Workshop on Emerging Topics in Cancer Evolution
Motivation and Workshop Goals
Cancer results from an evolutionary process that yields a heterogeneous tumor with distinct subpopulations and varying sets of somatic mutations. Viewing cancer through the lens of evolution is critical to improve our understanding of tumorigenesis and ultimately treatment of cancer. The workshop will focus on algorithms and models of evolutionary processes in cancer. Specifically, we aim to bring together the algorithmically-focused side of the cancer evolution community with the biologically-focused side. Topics could include:
- Reconstruction of the cancer phylogenies based on both bulk and single cell genomic, transcriptomic and epigenomic sequencing data;
- Identification of common evolutionary patterns and trajectories in cancers;
- Inference and deconvolution of mutational signatures of cancers and the associated therapeutic opportunities;
- Inferring selection, patterns of migration, and the impact of neutral evolution on cancer progression and malignancy;
- Adaptive therapies for treating cancer based on evolutionary models; and
- Other topics related to cancer evolution.
Workshop Organizers
- Mohammed El-Kebir is an Assistant Professor of Computer Science at the University of Illinois at Urbana-Champaign. Dr. El-Kebir received his Ph.D. in computer science from CWI / VU University Amsterdam. Dr. El-Kebir is also the recipient of NSF CRII and CAREER Awards. His lab focuses on the development of theory, models and methods for cancer phylogenetics.

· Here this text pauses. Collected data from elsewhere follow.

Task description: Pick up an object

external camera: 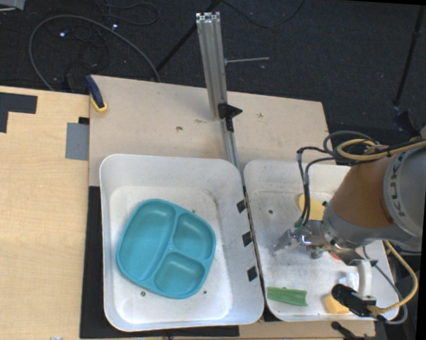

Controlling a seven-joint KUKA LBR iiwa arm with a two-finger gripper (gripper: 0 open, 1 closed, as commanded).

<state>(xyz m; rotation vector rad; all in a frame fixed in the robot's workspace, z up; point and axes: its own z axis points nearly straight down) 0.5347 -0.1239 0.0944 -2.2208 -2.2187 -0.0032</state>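
Nothing looks lifted yet: the claw point(297, 242) hangs low in the right bin point(270, 196), apart from the green block point(286, 296); wide or narrow, I cannot tell.

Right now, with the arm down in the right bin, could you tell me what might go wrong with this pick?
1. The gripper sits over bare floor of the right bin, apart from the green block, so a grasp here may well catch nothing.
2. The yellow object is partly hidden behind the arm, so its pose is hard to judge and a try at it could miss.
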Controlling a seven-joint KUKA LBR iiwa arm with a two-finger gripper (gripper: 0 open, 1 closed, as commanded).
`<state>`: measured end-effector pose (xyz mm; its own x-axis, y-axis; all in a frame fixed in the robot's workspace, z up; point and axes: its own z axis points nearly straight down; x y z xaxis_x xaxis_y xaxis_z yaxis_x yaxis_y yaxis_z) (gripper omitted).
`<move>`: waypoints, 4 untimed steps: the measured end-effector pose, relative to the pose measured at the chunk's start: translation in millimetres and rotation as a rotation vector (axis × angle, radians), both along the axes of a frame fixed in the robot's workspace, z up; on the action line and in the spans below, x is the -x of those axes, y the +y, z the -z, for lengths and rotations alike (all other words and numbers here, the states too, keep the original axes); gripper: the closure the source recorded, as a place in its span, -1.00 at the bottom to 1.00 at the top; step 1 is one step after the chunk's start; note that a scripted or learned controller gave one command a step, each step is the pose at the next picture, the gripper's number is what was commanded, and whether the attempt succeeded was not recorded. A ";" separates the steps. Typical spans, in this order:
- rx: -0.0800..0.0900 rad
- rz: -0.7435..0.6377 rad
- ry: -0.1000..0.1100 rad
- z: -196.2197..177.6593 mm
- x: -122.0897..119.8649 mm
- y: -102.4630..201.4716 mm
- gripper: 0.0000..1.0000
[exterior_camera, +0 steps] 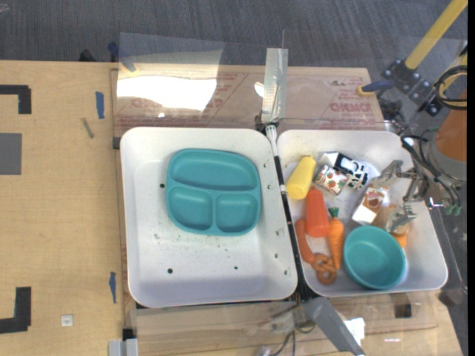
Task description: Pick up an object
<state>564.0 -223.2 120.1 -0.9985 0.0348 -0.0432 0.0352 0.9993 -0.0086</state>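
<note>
A pale wooden desk point(52, 221) carried black tape marks at far left, with dark grey carpet point(223, 13) beyond it. The left shallow white bin point(141, 273) held a teal three-compartment plastic plate point(213, 191). The right white bin point(434, 273) held a yellow cylinder point(300, 178), an orange carrot-shaped toy point(336, 237), a black-and-white toy point(354, 172) and a teal round bowl point(375, 256). The metal pincer point(404, 195) hung over that bin's right side, just above the bowl; whether it was spread or closed could not be told.
</note>
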 end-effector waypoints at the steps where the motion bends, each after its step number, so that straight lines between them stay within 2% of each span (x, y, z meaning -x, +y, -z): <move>1: 0.004 0.114 -0.036 6.1 21.9 -0.4 -1.00; 2: 0.004 0.153 -0.036 7.4 36.1 -2.4 -1.00; 3: 0.008 0.139 -0.037 9.1 61.4 -4.6 -1.00; 4: 0.010 0.118 -0.035 9.6 61.8 -4.5 -1.00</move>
<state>502.3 -227.7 110.5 -0.9854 0.1512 -0.0786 0.1528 0.9881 -0.0149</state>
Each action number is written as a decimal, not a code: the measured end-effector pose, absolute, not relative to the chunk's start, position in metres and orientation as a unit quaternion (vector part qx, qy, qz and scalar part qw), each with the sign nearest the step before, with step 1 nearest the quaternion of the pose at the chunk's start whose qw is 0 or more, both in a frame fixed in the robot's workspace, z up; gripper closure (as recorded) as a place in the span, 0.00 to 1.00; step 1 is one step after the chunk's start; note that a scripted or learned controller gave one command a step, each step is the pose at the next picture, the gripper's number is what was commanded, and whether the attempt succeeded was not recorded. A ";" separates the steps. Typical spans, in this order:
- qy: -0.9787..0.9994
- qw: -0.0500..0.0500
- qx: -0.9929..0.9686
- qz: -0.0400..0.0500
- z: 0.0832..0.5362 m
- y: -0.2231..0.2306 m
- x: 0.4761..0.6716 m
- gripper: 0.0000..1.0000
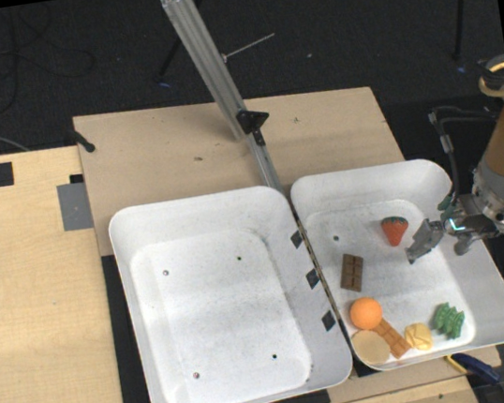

- Quaid Morris is a Full Member in the Computational and System Biology program at Memorial Sloan Kettering Cancer Centre and he holds a CCAI chair through the Vector Institute for Artificial Intelligence. He still holds a status-only full professorship in Molecular Genetics and Computer Science at the University of Toronto. Dr Morris received his Ph.D. in Computational Neuroscience from MIT. His lab uses machine learning and artificial intelligence to do biomedical research, focusing on cancer evolution, post-transcriptional regulation, automated phenotyping and electronic medical records.
- Layla Oesper is an Assistant Professor of Computer Science at Carleton College. Dr. Oesper received her B.A. in mathematics from Pomona College and her Sc.M and Ph.D. in Computer Science from Brown University. Dr. Oesper is also the recipient of NSF CRII and CAREER Awards. Her lab focuses on the design of computational methods related to inference and analysis of cancer evolution.
- Cenk Sahinalp is a Senior Investigator at the Cancer Data Science Laboratory in National Cancer Institute, Bethesda, MD. His lab focuses on algorithmic problems in computational cancer biology, including those related to tumor evolution and intratumor heterogeneity.